就在倒計時隻剩下最後三秒鍾的時候,陸時衍突然摸到了石台側麵一個隱蔽的按鈕,他沒有絲毫猶豫,用力按下了按鈕。“嘀——”一聲清脆的聲響,倒計時瞬間停止,終極備用計劃的啟動,被成功阻止了!所有人都鬆了一口氣,臉上露出了久違的欣慰笑容,可這份欣慰,並沒有持續太久,為首的黑衣人,突然從地上爬了起來,眼中滿是瘋狂與絕望,他猛地從口袋裏掏出一枚炸彈,大聲嘶吼著:“既然我拿不到霧核,既然你們阻止了計劃,那我們就同歸於盡,我要讓你們所有人,都和我一起,死在這地下密室裏!”
所有人的臉色,瞬間變得慘白,眼中滿是震驚與慌亂。陸時衍見狀,眼中閃過一絲冷意,舉起手中的手槍,對著黑衣人,再次扣動了扳機,子彈精準地擊中了黑衣人手中的炸彈,炸彈“轟隆”一聲巨響,瞬間爆炸開來,碎石與灰塵,瞬間彌漫了整個地下密室,衝擊波將陸時衍和沈硯辭等人,狠狠掀飛出去,重重地撞在牆上,他們眼前一黑,紛紛失去了意識。
不知過了多久,陸時衍緩緩睜開了眼睛,頭痛欲裂,左臂的傷口,再次傳來劇烈的疼痛,渾身都像是散了架一般,沒有絲毫的力氣。他艱難地撐起身體,目光環顧著四周,地下密室一片狼藉,到處都是碎石與灰塵,廢棄的儀器和箱子,被炸彈炸得粉碎,空氣中,依舊彌漫著毒藥、血腥味和硝煙的氣味。
“硯辭?林宇?你們在哪裏?”陸時衍聲音沙啞,艱難地呼喊著,他的目光,不斷地掃視著周圍,想要找到沈硯辭和林宇的身影。很快,他就看到了靠在不遠處牆上的沈硯辭,沈硯辭依舊緊閉著雙眼,臉色蒼白如紙,肩膀和後背的傷口,滲出了大量的鮮血,染紅了他的白大褂,看起來十分虛弱。
陸時衍艱難地爬過去,小心翼翼地扶起沈硯辭,輕輕搖晃著他:“硯辭,硯辭,你醒醒,別嚇我,你醒醒!”在陸時衍的搖晃下,沈硯辭緩緩睜開了眼睛,眼神虛弱,看到陸時衍,他嘴角微微上揚,露出了一絲微弱的笑容:“時衍……我們……我們成功了……我們阻止了他們……霧核……霧核沒事吧?”
陸時衍點了點頭,眼中滿是心疼:“我們成功了,硯辭,霧核沒事,倒計時也關閉了,你放心,我們都沒事。”他一邊說,一邊小心翼翼地檢查著沈硯辭的傷口,“你傷得很重,我們必須盡快出去,找醫生給你處理傷口。”沈硯辭點了點頭,靠在陸時衍的懷裏,虛弱地閉上了眼睛,連日來的疲憊與傷痛,讓他徹底陷入了沉睡。
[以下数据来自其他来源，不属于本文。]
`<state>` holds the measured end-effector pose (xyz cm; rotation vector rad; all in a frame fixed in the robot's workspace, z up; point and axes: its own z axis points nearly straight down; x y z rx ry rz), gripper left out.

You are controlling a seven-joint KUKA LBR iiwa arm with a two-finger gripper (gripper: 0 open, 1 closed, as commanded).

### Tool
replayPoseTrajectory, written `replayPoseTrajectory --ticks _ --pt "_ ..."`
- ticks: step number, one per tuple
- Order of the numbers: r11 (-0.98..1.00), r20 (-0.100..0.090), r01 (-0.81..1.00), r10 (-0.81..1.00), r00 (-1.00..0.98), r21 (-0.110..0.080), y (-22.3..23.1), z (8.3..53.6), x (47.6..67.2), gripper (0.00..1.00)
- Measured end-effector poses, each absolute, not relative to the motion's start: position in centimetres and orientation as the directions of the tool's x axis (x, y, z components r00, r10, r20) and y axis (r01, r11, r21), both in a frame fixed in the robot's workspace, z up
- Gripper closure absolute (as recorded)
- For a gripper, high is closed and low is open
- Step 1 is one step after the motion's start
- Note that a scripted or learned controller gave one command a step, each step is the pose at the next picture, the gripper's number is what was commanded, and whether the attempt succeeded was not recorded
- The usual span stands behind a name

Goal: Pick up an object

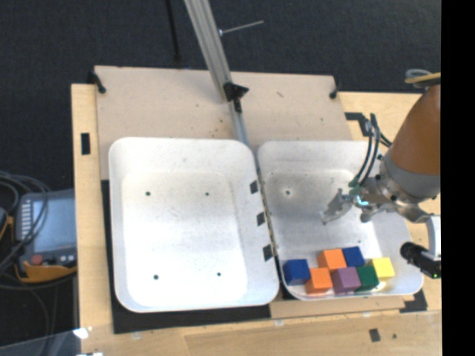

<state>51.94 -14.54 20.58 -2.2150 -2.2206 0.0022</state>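
Blocks cluster at the right bin's [312, 158] near edge: blue block [296, 270], orange block [320, 279], purple block [346, 279]. Farther back, the gripper [343, 204] hovers empty, approaching; jaw state unclear. Next it should descend nearward over one block.

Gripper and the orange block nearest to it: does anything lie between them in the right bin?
In the camera view, nothing does. Between the gripper and the orange block there is bare white floor of the right bin.

Arm [419, 136] cut off at right; gripper [343, 205] blurred
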Motion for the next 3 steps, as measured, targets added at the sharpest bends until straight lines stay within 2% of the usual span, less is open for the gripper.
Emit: replayPoseTrajectory --ticks 1,2,3 --pt "0.000 0.001 1.000 1.000 0.000 0.001 -14.6 20.8 52.0 0.00" --pt "-0.002 -0.001 1.000 1.000 0.002 -0.005 -14.7 14.5 51.8 0.00" --pt "-0.003 -0.003 1.000 1.000 0.003 0.003 -14.9 9.7 51.9 0.00"
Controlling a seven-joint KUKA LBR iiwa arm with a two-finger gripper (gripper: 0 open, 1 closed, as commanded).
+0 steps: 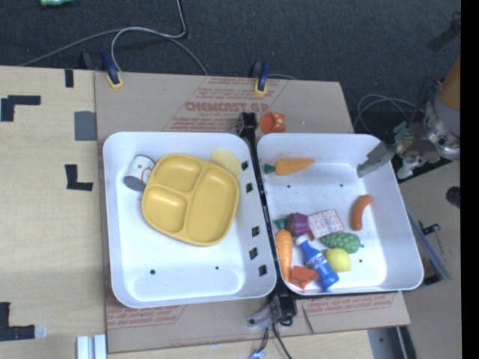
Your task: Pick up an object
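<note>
Bins (pixel 120 200): white, both of them
Divided plate (pixel 189 199): yellow
Carrots (pixel 293 166): orange — green at the leaf end
Sausage (pixel 361 211): reddish orange
Bottle (pixel 318 264): blue, with a white cap
Grapes (pixel 342 240): green
Lemon (pixel 338 259): yellow
Small card (pixel 325 222): white with a red pattern
Worktop (pixel 45 223): pale wood, black marks
Cardboard sheet (pixel 217 103): brown — red print
Clamps (pixel 111 72): blue and yellow

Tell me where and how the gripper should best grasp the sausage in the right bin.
Probably across its middle, from straight above. The sausage lies flat and nearly lengthwise along the right bin's right wall, apart from the other toys, so fingers closing across its narrow width should have room on both sides. The gripper sits above it at the rim.
</note>
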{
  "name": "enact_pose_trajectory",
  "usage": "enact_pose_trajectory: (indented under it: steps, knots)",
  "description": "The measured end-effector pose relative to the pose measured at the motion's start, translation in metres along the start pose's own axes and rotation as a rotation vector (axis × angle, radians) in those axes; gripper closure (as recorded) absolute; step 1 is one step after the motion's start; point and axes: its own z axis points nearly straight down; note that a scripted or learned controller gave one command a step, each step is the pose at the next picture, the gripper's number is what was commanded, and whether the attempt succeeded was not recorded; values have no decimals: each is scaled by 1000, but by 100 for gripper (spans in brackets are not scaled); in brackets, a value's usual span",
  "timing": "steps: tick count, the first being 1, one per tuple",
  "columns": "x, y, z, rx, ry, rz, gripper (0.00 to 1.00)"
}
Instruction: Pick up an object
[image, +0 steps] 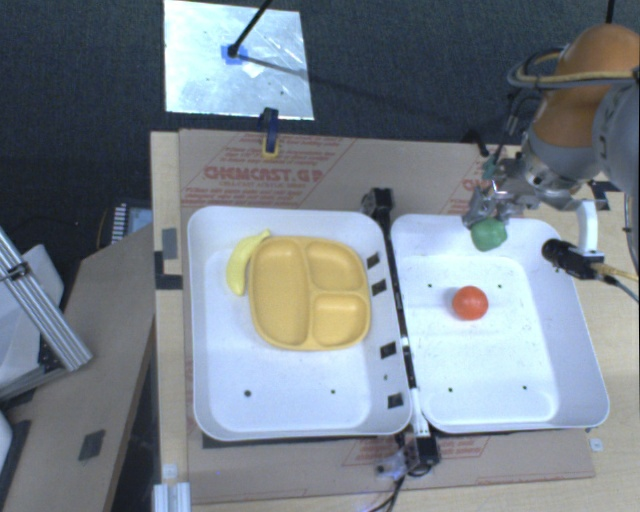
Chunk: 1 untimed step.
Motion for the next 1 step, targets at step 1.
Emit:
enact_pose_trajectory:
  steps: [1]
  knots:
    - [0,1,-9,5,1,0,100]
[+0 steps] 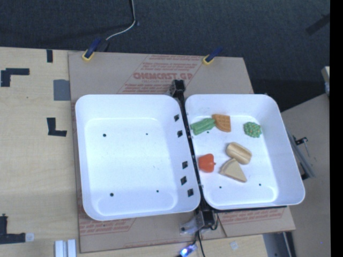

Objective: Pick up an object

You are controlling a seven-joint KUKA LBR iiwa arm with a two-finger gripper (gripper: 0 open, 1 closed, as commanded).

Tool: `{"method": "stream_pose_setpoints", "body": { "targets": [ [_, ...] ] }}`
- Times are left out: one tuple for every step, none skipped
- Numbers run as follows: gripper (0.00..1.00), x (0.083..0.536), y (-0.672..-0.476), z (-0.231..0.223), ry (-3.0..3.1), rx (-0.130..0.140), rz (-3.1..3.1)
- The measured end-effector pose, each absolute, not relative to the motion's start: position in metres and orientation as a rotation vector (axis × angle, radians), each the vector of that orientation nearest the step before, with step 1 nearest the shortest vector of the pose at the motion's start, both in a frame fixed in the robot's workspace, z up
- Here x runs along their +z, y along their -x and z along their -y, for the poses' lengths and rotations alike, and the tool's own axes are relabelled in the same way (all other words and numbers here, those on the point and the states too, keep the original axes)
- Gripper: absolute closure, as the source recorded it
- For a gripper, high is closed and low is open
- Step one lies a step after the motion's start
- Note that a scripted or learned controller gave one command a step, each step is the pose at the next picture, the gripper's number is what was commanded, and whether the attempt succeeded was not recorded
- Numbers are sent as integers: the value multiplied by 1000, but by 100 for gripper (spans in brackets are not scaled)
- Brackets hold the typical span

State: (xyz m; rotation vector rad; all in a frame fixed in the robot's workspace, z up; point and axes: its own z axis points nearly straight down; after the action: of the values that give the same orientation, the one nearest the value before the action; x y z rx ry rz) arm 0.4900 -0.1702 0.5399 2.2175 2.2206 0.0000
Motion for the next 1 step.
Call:
{"method": "stream_pose_setpoints", "body": {
  "targets": [
    [100,380,-510,213,-2233,-13,-2225]
  ]
}}
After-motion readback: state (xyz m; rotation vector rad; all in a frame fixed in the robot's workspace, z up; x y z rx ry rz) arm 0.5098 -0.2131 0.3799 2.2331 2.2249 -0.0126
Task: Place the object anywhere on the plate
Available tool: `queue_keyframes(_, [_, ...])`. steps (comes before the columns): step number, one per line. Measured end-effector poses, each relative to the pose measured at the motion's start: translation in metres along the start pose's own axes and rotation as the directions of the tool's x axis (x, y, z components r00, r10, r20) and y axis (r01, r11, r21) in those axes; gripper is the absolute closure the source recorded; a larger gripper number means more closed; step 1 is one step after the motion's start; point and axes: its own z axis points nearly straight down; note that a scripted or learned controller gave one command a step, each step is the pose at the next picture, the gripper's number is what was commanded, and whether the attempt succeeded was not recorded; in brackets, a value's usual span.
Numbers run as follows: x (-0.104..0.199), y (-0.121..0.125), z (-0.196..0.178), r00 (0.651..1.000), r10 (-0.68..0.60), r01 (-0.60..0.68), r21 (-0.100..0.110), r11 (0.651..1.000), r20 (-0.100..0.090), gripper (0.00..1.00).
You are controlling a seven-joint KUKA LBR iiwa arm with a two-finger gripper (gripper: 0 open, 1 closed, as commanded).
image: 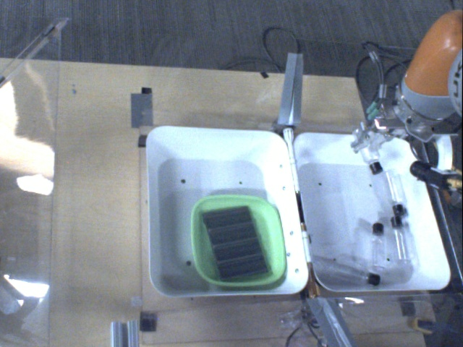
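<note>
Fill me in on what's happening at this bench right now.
A grey robot arm with an orange band reaches in over the right bin, which holds several clear tubes with dark caps. Its gripper is at that bin's far edge, with one tube just beneath it; a grasp isn't clear. The green plate sits in the left bin, carrying a dark ribbed block. No tube is on the plate yet.
</note>
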Motion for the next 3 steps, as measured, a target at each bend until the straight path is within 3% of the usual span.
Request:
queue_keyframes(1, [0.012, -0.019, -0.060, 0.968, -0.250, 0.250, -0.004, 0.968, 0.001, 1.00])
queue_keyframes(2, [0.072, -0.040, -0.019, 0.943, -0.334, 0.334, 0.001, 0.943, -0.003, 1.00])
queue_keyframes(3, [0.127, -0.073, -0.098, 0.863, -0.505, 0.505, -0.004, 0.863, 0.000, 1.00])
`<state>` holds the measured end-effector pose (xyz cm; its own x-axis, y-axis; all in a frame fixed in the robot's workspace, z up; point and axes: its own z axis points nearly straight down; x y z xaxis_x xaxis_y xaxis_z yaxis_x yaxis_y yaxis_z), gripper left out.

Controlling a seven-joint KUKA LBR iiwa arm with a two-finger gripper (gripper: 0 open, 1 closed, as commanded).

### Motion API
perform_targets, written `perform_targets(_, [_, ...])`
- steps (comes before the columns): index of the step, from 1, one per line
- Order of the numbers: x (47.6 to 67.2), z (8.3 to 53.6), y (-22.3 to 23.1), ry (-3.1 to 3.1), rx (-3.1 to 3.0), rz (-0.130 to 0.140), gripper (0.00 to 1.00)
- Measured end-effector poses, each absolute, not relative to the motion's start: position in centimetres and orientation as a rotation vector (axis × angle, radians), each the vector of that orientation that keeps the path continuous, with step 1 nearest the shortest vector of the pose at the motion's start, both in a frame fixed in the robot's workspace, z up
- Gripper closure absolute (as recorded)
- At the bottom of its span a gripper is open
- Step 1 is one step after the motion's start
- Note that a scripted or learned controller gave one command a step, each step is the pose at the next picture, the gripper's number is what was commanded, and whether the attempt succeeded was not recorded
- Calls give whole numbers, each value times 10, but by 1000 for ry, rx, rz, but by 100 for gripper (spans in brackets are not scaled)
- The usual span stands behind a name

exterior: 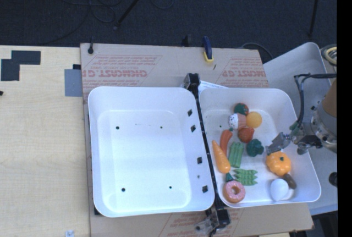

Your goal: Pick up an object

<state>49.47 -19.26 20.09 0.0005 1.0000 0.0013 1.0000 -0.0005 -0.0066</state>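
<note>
A KUKA arm reaches in from the three o'clock side of the bench, its gripper [279, 143] poised low over the right bin [300, 104], where a heap of toy food awaits a pick. The nearest candidate is the orange pumpkin [279, 163], lying just beside the gripper toward six o'clock; whether metal touches it cannot be told at this slant, and nothing is visibly held. The state of the gripper itself is too small and dark to judge. At nine o'clock from the gripper, also near, sits a green broccoli floret [254, 147]; beyond it a red piece [245, 133], a yellow ball [253, 119], a pale speckled ball [236, 120] and a dark green-and-red piece [240, 109] cluster toward eleven o'clock. Two carrot-like pieces lie lengthwise along the bin's left side: the larger carrot [221, 158], long axis running roughly from eleven to five o'clock, and a slimmer red-orange one [225, 139] (possibly a chilli) nearly upright in the frame. Between them and the broccoli rests one ridged green vegetable [236, 154], with a green pea pod [246, 176] below it. One pink doughnut [235, 191] and one white egg [279, 189] hold the bin's six o'clock edge, the egg just past the pumpkin. The left bin [99, 120] shows bare white floor. A short drop toward six o'clock looks the likeliest route to a grasp.
</note>
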Motion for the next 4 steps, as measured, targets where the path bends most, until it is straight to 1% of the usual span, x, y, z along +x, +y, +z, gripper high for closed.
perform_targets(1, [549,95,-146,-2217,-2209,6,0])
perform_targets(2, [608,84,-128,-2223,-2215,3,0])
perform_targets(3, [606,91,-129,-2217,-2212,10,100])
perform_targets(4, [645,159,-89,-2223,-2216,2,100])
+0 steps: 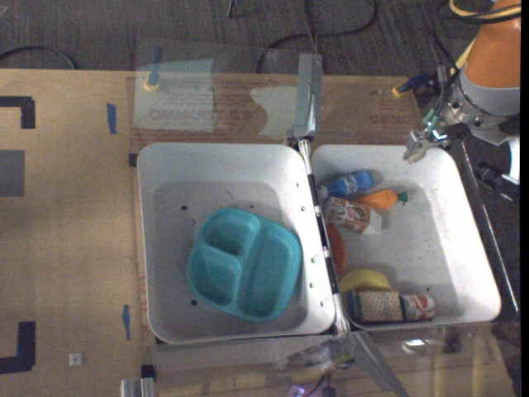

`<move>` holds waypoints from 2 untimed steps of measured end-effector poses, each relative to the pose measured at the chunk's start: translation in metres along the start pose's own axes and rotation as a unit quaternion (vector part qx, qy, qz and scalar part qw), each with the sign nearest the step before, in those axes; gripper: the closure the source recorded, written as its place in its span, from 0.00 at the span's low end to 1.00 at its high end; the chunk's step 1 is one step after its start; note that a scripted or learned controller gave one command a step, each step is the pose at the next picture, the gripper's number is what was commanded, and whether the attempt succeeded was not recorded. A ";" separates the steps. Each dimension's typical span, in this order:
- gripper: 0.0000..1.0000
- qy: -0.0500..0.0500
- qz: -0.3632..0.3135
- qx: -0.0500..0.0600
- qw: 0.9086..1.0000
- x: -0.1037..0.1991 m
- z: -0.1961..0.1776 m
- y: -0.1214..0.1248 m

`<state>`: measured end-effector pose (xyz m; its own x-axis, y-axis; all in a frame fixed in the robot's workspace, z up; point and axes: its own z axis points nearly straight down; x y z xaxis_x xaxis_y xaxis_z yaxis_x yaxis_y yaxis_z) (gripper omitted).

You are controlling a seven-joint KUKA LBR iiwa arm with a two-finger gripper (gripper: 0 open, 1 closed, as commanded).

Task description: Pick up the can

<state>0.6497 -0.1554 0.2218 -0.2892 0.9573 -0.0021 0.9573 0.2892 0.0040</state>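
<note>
A can [380, 306] with a pale patterned label lies on its side along the front wall of the right bin [463, 246]. A small red and white item [420, 306] touches its right end. My gripper [416, 147] hangs over the bin's back right corner, well away from the can, below the arm's orange band [496, 52]. Nothing shows in the gripper.
Also in the right bin are a blue bottle [349, 183], an orange carrot [380, 198], a red and white labelled container [347, 215], a red item [335, 251] by the divider and a yellow banana [364, 279]. The left bin [165, 180] holds a teal divided plate [244, 263].
</note>
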 end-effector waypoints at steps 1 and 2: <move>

陸時衍抱著沈硯辭,艱難地站起身,目光再次掃視著周圍,找到了同樣昏迷不醒的林宇和幾名倖存的隊員。他心中一暖,還好,他們都還活著,還好,他們成功阻止了沈振邦的陰謀,還好,臨淵市,終於安全了。可就在這時,他突然注意到,石台上的霧核,光芒變得異常詭異,原本微弱的青色光芒,竟然漸漸變成了暗紅色,而且,霧核的表麵,還出現了一些細微的裂痕,像是隨時都會破碎一般。
陸時衍心中一緊,一種不好的預感,瞬間湧上心頭。他抱著沈硯辭,一步步走到石台旁,小心翼翼地拿起霧核,霧核入手冰涼,表麵的裂痕,還在不斷地擴大,暗紅色的光芒,也越來越亮,散發著一股詭異而危險的氣息。他不知道,這枚霧核,到底發生了什麽,也不知道,這詭異的變化,到底意味著什麽,可他能感覺到,一場新的危機,似乎,又在悄然醞釀之中。
就在這時,林宇緩緩睜開了眼睛,他艱難地撐起身體,看到陸時衍手中的霧核,眼中滿是震驚:“組長,霧核……霧核怎麽變成這樣了?這到底是怎麽回事?”陸時衍搖了搖頭,語氣凝重地說道:“我不知道,我也不知道它為什麽會變成這樣,可我能感覺到,它很危險,而且,沈振邦的陰謀,或許,並沒有我們想象中那麽簡單,他可能,還留下了其他的後手。”
倖存的隊員們,也紛紛蘇醒過來,看到石台上的霧核,眼中滿是震驚與擔憂。他們都以為,這場關乎臨淵市命運的危機,終於結束了,可他們沒有想到,霧核竟然會發生這樣詭異的變化,一場新的危機,竟然即將再次來臨。陸時衍抱著沈硯辭,緊緊握著手中的霧核,眼神堅定而凝重,他知道,他們的戰鬥,還沒有結束,新的挑戰,還在等待著他們,而這枚詭異變化的霧核,或許,就是解開所有謎團的關鍵。